Although the current economic climate in Greece remains cold and uncertain, a group of possibly naive optimists have opened a new business in Santorini. A Greek oenologist, a Serbian brewer, an English brewing enthusiast, and an American to round out the multi-cultural group, comprise the ingredients for this successful enterprise that hopes to enliven a heretofore lackluster domestic beer-drinking scene.
Deceptively simple, the brewing operation begins, in this case, with equipment imported from Austria and housed in Mesa Gonia. Malted barley is milled and then submitted to a technique called mashing, which yields the liquid wort that is boiled with aromatic hops gathered from all over the world. The residual spent grain benefits local vineyards as nutritious compost.

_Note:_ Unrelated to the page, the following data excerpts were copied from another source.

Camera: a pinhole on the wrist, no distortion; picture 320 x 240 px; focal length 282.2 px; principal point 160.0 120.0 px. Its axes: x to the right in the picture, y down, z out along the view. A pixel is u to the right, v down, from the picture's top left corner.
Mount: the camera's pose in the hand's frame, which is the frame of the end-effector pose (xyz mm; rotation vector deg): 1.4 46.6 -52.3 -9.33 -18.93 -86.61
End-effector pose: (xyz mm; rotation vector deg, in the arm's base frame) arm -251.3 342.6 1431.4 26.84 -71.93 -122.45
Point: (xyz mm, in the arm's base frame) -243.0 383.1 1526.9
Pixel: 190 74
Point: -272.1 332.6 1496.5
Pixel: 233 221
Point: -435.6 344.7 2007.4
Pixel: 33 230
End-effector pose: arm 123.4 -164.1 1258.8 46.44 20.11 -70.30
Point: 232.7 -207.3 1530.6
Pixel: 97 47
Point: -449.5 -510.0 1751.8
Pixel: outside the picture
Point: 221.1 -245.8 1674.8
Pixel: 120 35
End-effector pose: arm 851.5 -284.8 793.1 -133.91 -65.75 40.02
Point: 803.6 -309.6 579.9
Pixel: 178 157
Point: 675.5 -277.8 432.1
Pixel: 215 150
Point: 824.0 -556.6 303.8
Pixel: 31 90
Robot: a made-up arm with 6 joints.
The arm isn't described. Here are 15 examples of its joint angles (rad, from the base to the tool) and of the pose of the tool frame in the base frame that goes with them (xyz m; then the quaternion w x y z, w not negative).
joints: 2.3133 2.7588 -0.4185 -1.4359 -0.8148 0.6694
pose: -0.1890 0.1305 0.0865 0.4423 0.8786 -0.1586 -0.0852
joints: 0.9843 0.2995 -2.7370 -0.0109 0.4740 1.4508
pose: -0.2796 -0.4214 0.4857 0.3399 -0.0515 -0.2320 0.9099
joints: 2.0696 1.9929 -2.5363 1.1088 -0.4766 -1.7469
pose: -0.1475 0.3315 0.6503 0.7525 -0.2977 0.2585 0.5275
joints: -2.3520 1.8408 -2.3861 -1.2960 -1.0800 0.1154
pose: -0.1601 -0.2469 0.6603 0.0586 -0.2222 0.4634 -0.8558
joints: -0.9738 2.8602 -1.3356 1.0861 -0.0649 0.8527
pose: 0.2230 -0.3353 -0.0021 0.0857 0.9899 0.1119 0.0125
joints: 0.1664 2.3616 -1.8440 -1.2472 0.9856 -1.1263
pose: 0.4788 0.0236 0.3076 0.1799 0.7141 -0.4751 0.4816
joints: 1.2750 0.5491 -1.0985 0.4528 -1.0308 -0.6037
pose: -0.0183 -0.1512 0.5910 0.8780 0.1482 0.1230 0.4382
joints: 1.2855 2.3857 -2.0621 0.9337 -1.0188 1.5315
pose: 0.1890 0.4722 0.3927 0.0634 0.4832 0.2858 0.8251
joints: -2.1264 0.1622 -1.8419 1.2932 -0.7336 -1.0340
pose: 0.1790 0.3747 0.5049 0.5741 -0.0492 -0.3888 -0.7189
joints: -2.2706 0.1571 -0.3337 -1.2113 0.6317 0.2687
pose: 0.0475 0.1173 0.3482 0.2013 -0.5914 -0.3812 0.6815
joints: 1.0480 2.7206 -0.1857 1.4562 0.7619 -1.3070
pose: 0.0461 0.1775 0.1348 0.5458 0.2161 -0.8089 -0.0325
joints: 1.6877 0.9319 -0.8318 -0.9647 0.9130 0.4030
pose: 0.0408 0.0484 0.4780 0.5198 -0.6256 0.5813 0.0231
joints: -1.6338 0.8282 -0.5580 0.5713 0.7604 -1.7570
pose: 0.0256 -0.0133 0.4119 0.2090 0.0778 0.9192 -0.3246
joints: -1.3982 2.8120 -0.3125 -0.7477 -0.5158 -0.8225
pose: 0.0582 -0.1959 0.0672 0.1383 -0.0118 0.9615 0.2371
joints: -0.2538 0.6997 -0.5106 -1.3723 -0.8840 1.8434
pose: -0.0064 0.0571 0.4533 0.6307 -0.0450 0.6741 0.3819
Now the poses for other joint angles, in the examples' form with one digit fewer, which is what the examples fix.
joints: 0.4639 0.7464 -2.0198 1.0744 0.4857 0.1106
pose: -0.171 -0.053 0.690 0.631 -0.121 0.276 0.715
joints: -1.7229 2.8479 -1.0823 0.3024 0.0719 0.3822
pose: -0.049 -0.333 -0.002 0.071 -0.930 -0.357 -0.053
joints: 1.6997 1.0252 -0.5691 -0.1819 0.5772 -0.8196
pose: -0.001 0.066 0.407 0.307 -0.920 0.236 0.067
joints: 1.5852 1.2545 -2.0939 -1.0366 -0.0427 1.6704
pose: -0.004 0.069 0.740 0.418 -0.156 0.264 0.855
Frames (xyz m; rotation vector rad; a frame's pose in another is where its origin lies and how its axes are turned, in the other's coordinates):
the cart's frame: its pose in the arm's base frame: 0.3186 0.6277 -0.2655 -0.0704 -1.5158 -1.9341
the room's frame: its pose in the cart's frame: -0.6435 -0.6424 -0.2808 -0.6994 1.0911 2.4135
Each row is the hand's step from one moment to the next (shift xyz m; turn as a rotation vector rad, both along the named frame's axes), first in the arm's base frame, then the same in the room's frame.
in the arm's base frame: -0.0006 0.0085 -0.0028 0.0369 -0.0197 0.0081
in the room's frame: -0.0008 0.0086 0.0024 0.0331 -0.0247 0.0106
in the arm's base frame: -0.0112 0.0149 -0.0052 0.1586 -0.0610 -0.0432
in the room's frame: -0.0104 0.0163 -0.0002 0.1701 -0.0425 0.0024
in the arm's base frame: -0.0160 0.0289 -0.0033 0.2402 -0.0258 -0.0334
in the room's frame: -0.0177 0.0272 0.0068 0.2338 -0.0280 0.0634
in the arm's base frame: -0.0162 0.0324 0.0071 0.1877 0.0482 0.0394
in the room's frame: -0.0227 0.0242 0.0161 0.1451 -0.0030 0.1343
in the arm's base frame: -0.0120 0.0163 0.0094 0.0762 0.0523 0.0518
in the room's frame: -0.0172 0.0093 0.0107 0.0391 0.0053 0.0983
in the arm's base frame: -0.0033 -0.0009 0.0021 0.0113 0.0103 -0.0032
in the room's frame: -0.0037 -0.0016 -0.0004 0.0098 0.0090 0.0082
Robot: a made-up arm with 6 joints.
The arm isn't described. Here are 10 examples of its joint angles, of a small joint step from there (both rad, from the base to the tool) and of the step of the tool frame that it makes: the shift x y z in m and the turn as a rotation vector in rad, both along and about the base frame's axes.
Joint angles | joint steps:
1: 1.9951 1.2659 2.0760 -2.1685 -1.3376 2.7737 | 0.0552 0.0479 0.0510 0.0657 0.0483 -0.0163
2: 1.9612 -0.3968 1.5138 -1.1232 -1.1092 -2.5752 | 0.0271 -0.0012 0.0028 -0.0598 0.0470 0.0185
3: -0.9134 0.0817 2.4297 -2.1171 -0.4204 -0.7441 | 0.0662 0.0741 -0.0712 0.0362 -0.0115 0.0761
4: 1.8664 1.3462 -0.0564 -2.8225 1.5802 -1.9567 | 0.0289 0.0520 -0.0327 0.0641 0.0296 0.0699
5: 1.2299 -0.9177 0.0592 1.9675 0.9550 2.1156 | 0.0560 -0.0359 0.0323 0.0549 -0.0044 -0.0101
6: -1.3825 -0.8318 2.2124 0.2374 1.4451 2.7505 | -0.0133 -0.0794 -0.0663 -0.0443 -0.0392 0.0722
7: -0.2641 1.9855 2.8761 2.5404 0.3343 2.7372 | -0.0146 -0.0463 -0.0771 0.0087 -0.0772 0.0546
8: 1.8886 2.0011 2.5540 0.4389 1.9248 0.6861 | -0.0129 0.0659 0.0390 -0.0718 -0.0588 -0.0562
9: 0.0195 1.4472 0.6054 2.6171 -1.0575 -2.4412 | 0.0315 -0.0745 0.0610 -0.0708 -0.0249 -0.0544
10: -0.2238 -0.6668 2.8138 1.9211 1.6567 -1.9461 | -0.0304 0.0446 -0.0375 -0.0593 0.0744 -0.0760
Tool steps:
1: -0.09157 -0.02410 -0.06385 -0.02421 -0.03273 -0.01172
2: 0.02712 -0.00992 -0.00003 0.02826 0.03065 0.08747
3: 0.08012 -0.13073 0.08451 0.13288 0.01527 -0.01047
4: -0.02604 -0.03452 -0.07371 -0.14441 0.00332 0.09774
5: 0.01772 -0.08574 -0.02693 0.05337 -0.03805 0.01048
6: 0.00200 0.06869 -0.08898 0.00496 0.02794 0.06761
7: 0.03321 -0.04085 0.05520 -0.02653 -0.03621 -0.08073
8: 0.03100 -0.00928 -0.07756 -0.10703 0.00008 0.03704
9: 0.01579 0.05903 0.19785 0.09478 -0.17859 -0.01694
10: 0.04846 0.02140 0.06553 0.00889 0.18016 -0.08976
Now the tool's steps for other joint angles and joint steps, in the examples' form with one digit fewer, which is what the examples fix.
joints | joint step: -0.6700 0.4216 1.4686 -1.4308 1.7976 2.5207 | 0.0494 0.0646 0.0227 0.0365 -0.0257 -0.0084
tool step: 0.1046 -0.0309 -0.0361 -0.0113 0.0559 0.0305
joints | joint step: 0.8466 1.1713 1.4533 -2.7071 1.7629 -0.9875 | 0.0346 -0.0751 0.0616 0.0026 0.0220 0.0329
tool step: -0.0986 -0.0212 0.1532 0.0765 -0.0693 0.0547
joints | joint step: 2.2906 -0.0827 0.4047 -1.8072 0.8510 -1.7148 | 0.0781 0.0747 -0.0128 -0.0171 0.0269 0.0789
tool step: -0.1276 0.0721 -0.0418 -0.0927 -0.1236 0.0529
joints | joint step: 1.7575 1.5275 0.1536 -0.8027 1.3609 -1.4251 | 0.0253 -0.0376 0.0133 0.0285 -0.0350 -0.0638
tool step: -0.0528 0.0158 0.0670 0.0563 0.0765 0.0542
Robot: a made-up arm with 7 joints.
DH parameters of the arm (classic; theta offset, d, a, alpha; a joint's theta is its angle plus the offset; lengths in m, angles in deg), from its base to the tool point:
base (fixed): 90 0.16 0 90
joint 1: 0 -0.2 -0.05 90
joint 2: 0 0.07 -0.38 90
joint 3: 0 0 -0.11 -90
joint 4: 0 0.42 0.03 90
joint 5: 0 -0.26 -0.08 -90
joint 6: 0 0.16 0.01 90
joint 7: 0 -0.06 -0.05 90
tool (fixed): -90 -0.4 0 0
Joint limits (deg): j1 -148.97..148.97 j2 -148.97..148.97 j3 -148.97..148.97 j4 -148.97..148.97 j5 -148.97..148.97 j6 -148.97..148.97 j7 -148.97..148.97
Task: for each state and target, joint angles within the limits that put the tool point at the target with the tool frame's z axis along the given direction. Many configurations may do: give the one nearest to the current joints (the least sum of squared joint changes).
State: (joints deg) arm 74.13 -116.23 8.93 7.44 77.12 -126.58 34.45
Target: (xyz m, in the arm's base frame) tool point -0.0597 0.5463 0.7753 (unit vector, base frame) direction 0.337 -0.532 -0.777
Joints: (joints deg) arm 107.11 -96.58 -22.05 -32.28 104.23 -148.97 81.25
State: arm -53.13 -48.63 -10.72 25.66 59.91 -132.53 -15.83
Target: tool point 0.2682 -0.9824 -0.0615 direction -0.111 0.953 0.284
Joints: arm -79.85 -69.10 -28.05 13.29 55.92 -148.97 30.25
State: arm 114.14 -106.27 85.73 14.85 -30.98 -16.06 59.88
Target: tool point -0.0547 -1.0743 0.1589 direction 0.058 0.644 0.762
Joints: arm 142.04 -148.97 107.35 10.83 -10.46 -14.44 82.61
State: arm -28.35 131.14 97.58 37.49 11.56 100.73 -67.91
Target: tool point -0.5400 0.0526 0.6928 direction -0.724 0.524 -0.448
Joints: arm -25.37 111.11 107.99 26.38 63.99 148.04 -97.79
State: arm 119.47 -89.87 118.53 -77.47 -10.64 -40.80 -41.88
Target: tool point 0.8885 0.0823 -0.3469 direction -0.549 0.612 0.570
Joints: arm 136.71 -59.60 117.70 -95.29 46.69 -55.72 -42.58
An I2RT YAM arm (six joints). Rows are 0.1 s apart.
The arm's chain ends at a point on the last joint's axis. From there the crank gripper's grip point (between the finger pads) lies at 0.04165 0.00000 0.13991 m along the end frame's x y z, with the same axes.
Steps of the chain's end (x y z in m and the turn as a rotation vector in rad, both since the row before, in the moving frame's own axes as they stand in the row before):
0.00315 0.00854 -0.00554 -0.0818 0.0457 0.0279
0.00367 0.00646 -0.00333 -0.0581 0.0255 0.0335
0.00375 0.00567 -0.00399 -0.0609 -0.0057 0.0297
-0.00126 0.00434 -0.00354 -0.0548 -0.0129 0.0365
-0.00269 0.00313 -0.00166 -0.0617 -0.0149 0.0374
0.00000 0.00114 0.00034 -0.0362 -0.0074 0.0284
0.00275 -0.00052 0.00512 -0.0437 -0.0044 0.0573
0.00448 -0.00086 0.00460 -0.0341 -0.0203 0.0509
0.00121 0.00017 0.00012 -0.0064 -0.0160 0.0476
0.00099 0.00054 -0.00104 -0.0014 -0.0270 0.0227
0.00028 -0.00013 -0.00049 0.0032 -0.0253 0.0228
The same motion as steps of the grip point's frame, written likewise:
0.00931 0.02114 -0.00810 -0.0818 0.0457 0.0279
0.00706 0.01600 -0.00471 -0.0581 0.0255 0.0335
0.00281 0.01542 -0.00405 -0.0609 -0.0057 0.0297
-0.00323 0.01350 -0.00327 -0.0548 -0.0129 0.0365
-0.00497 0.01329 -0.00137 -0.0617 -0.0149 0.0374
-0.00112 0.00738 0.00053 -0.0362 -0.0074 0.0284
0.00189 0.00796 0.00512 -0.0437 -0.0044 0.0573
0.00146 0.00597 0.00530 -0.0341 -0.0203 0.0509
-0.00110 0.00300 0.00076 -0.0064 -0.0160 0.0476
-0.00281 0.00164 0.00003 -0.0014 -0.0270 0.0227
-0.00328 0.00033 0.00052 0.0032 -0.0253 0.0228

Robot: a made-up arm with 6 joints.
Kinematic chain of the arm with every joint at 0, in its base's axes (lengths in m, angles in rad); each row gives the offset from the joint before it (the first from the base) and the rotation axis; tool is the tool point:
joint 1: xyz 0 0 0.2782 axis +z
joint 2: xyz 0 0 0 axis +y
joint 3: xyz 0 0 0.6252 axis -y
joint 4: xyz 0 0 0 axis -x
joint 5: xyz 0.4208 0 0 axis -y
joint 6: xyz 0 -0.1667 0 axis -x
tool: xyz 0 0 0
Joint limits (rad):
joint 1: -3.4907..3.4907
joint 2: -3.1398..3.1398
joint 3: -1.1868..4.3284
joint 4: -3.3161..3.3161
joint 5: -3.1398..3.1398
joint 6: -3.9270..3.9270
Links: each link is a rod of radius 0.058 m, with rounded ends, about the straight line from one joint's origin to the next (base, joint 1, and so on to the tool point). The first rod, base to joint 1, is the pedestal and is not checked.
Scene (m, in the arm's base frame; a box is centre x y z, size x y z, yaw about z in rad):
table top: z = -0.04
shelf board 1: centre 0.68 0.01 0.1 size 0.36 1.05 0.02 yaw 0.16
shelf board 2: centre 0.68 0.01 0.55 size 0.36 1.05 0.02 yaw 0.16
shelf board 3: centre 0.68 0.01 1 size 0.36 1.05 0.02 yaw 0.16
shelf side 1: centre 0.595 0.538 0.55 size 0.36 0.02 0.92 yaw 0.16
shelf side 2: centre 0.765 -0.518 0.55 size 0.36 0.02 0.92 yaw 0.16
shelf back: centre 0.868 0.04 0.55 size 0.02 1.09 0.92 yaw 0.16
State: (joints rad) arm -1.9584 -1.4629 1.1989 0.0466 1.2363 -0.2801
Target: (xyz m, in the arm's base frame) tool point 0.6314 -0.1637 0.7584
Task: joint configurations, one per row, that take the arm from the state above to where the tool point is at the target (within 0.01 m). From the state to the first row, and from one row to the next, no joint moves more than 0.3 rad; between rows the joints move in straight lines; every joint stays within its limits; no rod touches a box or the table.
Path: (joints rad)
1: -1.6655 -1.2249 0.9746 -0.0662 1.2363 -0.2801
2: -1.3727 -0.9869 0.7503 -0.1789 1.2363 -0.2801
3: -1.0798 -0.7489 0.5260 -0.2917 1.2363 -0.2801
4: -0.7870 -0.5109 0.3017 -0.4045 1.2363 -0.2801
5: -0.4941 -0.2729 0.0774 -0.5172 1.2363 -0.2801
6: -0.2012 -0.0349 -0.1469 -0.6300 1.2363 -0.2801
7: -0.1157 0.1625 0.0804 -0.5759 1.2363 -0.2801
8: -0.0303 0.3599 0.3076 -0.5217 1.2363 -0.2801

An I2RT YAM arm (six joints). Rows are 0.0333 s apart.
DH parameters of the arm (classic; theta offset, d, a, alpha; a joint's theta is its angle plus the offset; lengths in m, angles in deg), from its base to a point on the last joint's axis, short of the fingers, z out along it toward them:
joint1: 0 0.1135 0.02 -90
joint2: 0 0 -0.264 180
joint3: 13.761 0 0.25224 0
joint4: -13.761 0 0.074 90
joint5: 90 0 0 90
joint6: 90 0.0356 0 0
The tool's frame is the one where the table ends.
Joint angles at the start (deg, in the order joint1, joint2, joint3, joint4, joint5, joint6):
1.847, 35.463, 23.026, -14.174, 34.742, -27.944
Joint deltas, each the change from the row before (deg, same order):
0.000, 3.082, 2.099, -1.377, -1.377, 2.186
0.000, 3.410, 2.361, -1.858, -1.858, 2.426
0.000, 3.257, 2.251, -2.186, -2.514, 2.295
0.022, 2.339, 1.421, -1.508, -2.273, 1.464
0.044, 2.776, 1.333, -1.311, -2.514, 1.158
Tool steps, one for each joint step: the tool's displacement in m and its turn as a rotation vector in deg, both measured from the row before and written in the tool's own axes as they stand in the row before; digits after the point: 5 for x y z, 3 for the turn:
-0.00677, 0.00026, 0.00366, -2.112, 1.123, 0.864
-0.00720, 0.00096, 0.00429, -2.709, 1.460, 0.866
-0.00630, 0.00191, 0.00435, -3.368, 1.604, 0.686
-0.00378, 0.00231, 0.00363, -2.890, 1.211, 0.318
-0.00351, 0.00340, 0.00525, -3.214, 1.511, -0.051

Primary fermentation begins with the addition of specialized yeasts, and secondary fermentation takes place under pressure in large storage tanks without any additional sugar, only those produced naturally during the brewing process.
These seemingly facile steps result in a fresh beer experience never before available in Santorini. Unfiltered, to capture every particle of flavor, our extraordinary "lagered ales" are alive with personality. Unpasteurized and preservative-free, they are also sensitive and somewhat fragile, as their very "living" nature requires refrigeration to assure their excellent quality and ultimately, their perfect enjoyment.
Each recipe contains four simple components - malted barley, hops, yeast and water - that in myriad permutations translate into countless possibilities. So, although these are our offerings for now, we are certain others will join them during the months and years to come.